◆ **Task goal**
Only one portion of the data is to be written out: from the line bearing "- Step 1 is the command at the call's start" through the line bearing "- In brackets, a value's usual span". Write it exactly as it appears.

++++

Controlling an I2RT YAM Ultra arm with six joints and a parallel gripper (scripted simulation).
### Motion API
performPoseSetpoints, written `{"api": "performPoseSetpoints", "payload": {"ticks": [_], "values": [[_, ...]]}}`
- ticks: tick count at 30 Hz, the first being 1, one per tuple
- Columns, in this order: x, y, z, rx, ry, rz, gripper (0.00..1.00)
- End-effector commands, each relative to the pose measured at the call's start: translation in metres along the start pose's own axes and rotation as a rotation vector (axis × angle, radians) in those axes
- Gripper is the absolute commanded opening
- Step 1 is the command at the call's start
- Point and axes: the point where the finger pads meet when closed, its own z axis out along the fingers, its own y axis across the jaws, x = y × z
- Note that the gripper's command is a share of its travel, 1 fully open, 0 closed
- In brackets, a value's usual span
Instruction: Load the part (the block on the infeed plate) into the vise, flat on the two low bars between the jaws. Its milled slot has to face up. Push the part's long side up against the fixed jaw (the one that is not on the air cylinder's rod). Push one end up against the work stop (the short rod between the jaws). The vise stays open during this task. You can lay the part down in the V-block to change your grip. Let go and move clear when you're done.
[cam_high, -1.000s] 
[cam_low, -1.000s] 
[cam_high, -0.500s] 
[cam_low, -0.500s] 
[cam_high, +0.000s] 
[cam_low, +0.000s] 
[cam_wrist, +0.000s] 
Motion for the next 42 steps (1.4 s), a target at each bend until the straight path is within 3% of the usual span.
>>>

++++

◆ **Task solution**
- Step 1 is the command at the call's start
- Point and axes: the point where the finger pads meet when closed, its own z axis out along the fingers, its own y axis across the jaws, x = y × z
- Note that the gripper's command is a share of its travel, 1 fully open, 0 closed
- In brackets, a value's usual span

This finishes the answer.